Eugene Jarecki, whose only other documentary is the 2002 film The Trials of Henry Kissinger, strives to explain why the United States seems to continuously look for opportunities to flex its military muscle. For timeliness, he uses the Iraq War, and the war on terror more generally, as prisms through which to show what kind of mammoth the military-industrial complex has become. It's an ugly side of American enterprise that to investigate properly and engage in a balanced way, especially on film, necessitates a deft, reasoned filmmaker, which Jarecki proves himself to be. He treats all of his subjects–from an army recruit to the father of a 9/11 victim–with studied deference.

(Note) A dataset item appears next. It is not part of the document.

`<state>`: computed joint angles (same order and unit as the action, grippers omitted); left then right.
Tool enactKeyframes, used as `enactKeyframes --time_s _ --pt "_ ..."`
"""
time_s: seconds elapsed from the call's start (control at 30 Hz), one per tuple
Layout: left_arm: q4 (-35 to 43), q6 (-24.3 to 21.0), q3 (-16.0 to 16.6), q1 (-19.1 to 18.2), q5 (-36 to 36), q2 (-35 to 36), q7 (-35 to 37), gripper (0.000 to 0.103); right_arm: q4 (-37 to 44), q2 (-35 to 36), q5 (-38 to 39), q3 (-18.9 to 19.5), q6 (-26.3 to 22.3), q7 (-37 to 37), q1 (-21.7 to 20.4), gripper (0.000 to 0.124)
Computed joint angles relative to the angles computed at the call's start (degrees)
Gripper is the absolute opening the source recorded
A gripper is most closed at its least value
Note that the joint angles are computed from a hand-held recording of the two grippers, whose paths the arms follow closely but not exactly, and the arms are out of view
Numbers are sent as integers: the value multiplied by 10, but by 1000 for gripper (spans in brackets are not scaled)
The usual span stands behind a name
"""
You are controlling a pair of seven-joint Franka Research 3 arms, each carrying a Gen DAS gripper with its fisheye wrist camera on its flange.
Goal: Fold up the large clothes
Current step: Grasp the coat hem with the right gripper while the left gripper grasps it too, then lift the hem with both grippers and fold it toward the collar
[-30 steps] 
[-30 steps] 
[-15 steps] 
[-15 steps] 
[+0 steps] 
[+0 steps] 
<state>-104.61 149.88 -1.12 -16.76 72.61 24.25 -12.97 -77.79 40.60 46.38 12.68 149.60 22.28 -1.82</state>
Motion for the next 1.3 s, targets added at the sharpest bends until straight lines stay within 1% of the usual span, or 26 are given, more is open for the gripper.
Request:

The film also showcases a variety of viewpoints from celebrity talking heads (Weekly Standard editor William Kristol on one side, author Gore Vidal on the other), but it's the lesser-known policy people like former CIA consultant Chalmers Johnson who give the arguments passion and context. Johnson's conclusion about “why we fight”? Money. Going to war and maintaining a multifaceted, state-of-the-art military makes companies rich. In turn, these companies provide good jobs–shrewdly enough–in every state of the country, making it quite difficult for politicians to tell their constituents that they were responsible for the defense budget cuts that closed the local munitions plant. “The defense budget is three-quarters of a trillion dollars,” Johnson opines. “Profits went up last year well over 25 percent. When war becomes that profitable, you're going to see more of it.”
Unlike Fahrenheit 9/11 and other politically charged documentaries released in recent years from both the right and left), Why We Fight provides perspective, not invective. If anything, Jarecki is too evenhanded. Why We Fight has the cadence of a rhetorical question that never posits a definitive answer. This mood is echoed in interviews with “everyday Americans” who struggle to explain in a plainspoken, unguarded way why their nation is perpetually ready to go to war. They list rationales such as “freedom,” “duty,” and “honor,” but never offer a response that penetrates beneath this well-worn lexicon.
Maybe it's because we, as a society, still don't know why we fight. Eisenhower tried to tell us nearly 50 years ago, but for the most part, history has ignored his warning.